利用客は、オフィスフロアをコワーキングスペースとして活用しながら、メンバーズラウンジでは、読書や仲間との雑談といったリラックスタイムを過ごすこともできる。昼食時・夕食時になれば、そのままレストランスペースで食事を済ませ、もう一度仕事へ戻ることも可能だ。

こうした明確なコンセプトのもとで享受できる一連の体験は、デジタルでは到底味わえない。EAT PLAY WORKSもまた、“実店舗でしかできない体験”に重きを置いた、次世代型施設の好例と言えるだろう。

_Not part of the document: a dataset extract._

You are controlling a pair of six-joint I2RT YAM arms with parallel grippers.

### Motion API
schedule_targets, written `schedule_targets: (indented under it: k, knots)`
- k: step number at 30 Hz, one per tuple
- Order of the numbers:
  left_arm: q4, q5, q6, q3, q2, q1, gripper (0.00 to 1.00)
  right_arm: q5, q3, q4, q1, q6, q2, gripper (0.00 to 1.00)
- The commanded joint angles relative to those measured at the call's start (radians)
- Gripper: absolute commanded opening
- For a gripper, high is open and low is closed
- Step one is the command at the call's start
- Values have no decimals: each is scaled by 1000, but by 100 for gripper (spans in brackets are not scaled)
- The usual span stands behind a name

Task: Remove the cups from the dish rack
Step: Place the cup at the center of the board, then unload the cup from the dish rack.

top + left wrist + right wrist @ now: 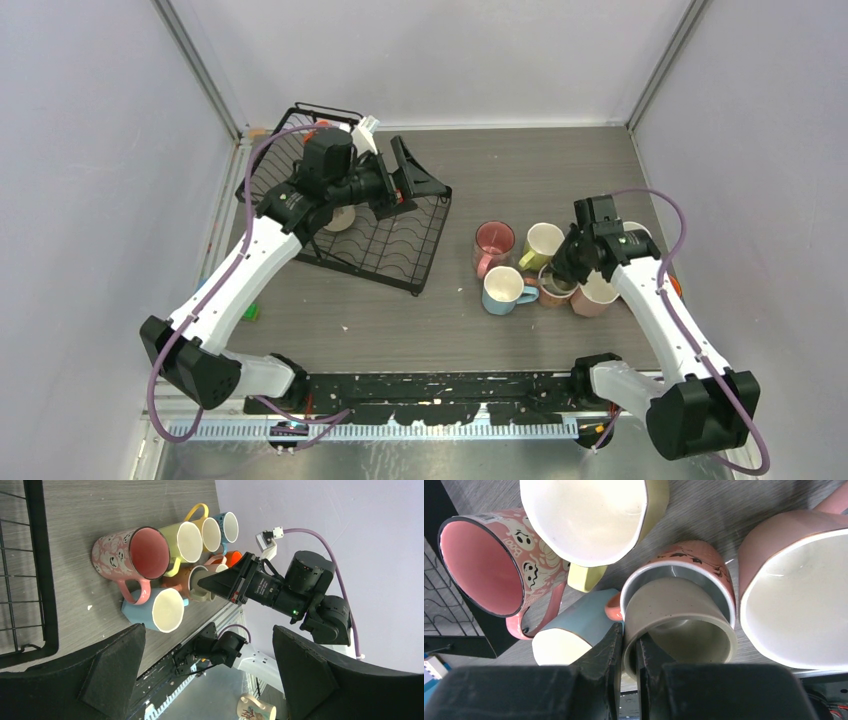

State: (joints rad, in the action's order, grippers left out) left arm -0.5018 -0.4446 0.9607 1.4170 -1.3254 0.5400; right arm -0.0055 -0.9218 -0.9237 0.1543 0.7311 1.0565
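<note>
The black wire dish rack [385, 245] stands at the back left, with a pale cup [341, 219] in it, partly hidden under my left arm. My left gripper [420, 180] hangs open over the rack's right edge with nothing between its fingers [117, 665]. On the right, my right gripper [629, 645] is shut on the wall of a beige cup [684, 625], one finger inside and one outside. That cup sits nested inside a salmon cup [696, 555]. Around them stand a pink ghost-print cup [489, 560], a yellow cup [589, 515], a light blue cup [574, 625] and a big pink cup [794, 595].
The cups [520, 265] crowd together right of centre, close to my right arm, with an orange one [676, 285] behind it. A small green object [252, 313] lies by the left arm. Walls close in on the left, right and back.
</note>
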Motion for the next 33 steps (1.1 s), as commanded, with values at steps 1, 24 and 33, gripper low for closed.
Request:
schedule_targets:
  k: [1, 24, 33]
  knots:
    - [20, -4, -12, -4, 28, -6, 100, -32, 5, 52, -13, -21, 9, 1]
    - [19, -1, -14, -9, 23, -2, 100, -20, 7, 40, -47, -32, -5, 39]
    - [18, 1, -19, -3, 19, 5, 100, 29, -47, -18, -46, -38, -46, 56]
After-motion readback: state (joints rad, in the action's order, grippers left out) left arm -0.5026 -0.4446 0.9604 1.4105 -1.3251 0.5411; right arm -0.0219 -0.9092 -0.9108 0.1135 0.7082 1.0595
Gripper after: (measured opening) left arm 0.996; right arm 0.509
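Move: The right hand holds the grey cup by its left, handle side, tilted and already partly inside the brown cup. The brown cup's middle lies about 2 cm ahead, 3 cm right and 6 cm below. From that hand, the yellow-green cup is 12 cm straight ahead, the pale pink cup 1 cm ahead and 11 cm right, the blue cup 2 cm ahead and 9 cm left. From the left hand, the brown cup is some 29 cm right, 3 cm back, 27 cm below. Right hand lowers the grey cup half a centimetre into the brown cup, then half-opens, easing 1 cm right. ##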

“アナログならではの体験”が、実店舗生き残りの必須条件に

コロナ禍は私たちの暮らしのオンライン化を加速させている。代替可能な領域は近い将来、ほとんどがデジタルに置き換わっていくだろう。そのような時勢の中で、実店舗にはアナログならではの役割が求められていく。渋谷横丁・EAT PLAY WORKSといった場が提示する“体験”は、コロナを経験した社会においても、揺るぎない価値として残っていくはずだ。

紹介した電通デジタルの調査では、デジタルネイティブの世代が、通勤や付き合いの減少などによって生じた時間とお金を、趣味に充てている実態も見えてきている。コロナとの共生が求められる時代。アナログサービス生き残りのヒントは、彼らの求める実店舗像にこそ隠されているのかもしれない。